Stored items:

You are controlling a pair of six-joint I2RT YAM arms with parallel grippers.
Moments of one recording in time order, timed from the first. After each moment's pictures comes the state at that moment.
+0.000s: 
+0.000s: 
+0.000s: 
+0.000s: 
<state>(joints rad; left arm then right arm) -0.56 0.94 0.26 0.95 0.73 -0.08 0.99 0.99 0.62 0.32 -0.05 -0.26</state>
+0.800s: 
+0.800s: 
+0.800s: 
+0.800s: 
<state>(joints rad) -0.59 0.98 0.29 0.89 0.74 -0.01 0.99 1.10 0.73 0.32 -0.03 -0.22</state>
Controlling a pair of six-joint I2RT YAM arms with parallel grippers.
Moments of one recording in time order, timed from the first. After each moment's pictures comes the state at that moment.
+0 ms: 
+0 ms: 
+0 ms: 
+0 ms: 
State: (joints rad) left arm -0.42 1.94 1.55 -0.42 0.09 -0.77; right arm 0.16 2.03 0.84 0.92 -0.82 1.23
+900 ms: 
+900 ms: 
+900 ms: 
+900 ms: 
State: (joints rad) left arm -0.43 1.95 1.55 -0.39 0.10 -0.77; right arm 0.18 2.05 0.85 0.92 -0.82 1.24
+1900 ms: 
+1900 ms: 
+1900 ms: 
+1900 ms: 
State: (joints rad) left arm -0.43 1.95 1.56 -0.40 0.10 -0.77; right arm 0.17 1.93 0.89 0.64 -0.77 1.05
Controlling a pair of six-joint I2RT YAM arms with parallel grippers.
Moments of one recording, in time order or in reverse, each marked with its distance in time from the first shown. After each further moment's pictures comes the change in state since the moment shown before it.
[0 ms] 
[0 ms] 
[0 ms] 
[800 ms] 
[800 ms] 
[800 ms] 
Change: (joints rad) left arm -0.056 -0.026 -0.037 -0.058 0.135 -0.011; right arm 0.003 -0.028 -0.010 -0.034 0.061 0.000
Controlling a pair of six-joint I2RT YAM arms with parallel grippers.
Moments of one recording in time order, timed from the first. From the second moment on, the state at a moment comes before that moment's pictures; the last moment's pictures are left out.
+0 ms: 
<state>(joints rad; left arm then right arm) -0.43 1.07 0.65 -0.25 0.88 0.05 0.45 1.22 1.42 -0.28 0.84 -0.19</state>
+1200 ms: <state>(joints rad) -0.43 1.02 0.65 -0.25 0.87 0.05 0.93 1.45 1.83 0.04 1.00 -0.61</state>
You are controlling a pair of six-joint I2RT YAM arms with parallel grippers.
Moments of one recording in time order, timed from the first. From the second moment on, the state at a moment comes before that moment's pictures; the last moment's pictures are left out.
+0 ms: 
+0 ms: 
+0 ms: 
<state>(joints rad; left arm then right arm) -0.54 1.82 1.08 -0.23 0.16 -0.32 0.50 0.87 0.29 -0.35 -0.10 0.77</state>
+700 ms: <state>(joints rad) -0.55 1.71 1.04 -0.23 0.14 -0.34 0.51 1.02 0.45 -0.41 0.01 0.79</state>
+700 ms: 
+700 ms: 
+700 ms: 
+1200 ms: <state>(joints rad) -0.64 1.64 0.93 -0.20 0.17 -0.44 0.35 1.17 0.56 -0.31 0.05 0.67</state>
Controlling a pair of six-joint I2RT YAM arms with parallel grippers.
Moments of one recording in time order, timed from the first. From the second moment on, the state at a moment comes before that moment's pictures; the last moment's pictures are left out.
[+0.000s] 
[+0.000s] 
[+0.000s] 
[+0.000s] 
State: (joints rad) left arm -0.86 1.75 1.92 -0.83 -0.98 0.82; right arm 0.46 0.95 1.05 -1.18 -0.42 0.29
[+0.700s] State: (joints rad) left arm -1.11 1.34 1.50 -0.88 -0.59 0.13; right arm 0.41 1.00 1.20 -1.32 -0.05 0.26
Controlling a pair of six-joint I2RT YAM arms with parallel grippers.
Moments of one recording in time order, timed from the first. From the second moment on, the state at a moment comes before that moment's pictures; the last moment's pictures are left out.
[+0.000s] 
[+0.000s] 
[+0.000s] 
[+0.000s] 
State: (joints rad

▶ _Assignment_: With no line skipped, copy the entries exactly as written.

▶ _Your response_:
You are controlling a pair of six-joint I2RT YAM arms with parallel grippers.
Moments of one recording in time order, timed from the first. After each moment's pictures comes the state at that moment.
+0.000s: 
+0.000s: 
+0.000s: 
+0.000s: 
<state>(joints rad; left arm then right arm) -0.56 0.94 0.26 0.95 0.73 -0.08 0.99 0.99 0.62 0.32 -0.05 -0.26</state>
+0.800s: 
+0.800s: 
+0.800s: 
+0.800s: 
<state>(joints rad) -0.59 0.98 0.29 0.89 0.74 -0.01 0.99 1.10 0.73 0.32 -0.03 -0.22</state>
Controlling a pair of six-joint I2RT YAM arms with parallel grippers.
Moments of one recording in time order, timed from the first. After each moment's pictures comes the state at that moment.
+0 ms: 
+0 ms: 
+0 ms: 
+0 ms: 
State: (joints rad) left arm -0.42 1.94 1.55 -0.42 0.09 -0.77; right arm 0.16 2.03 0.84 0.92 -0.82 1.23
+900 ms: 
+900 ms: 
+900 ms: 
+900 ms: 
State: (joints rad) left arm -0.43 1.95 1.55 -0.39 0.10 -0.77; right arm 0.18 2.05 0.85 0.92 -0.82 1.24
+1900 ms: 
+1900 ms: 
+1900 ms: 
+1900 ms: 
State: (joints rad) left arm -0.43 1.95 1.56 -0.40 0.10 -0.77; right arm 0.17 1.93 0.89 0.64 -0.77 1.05
Controlling a pair of six-joint I2RT YAM arms with parallel grippers.
Moments of one recording, in time order or in reverse, each marked with its distance in time from the first shown. After each further moment's pictures comes the change in state since the moment shown before it.
[0 ms] 
[0 ms] 
[0 ms] 
[800 ms] 
[800 ms] 
[800 ms] 
Change: (joints rad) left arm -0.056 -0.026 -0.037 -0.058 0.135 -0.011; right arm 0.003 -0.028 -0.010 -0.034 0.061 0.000
Controlling a pair of six-joint I2RT YAM arms with parallel grippers.
Moments of one recording in time order, timed from the first. From the second moment on, the state at a moment comes before that moment's pictures; the last moment's pictures are left out.
+0 ms: 
<state>(joints rad; left arm then right arm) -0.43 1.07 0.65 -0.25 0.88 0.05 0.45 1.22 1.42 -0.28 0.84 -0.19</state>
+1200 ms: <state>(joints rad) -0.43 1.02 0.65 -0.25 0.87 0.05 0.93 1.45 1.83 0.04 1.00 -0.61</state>
You are controlling a pair of six-joint I2RT YAM arms with parallel grippers.
Moments of one recording in time order, timed from the first. From the second moment on, the state at a moment comes before that moment's pictures; the last moment's pictures are left out.
+0 ms: 
+0 ms: 
+0 ms: 
<state>(joints rad; left arm then right arm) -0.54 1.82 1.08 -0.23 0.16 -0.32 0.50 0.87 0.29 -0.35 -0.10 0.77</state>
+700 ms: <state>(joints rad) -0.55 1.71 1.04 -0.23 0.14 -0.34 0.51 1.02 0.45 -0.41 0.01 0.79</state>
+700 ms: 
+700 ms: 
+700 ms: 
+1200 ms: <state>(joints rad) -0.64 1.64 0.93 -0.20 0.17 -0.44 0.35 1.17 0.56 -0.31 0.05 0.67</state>
Controlling a pair of six-joint I2RT YAM arms with parallel grippers.
Moments of one recording in time order, timed from the first. From the second moment on, the state at a moment comes before that moment's pictures; the last moment's pictures are left out.
[+0.000s] 
[+0.000s] 
[+0.000s] 
[+0.000s] 
State: (joints rad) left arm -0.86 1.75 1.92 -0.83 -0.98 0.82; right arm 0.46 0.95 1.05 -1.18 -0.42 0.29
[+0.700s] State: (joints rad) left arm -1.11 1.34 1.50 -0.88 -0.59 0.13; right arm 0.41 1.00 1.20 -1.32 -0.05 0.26
Controlling a pair of six-joint I2RT YAM arms with parallel grippers.
Moments of one recording in time order, timed from the first. From the second moment on, the state at a moment comes before that moment's pictures; the last moment's pictures are left out.
[+0.000s] 
[+0.000s] 
[+0.000s] 
[+0.000s] 
State: (joints rad

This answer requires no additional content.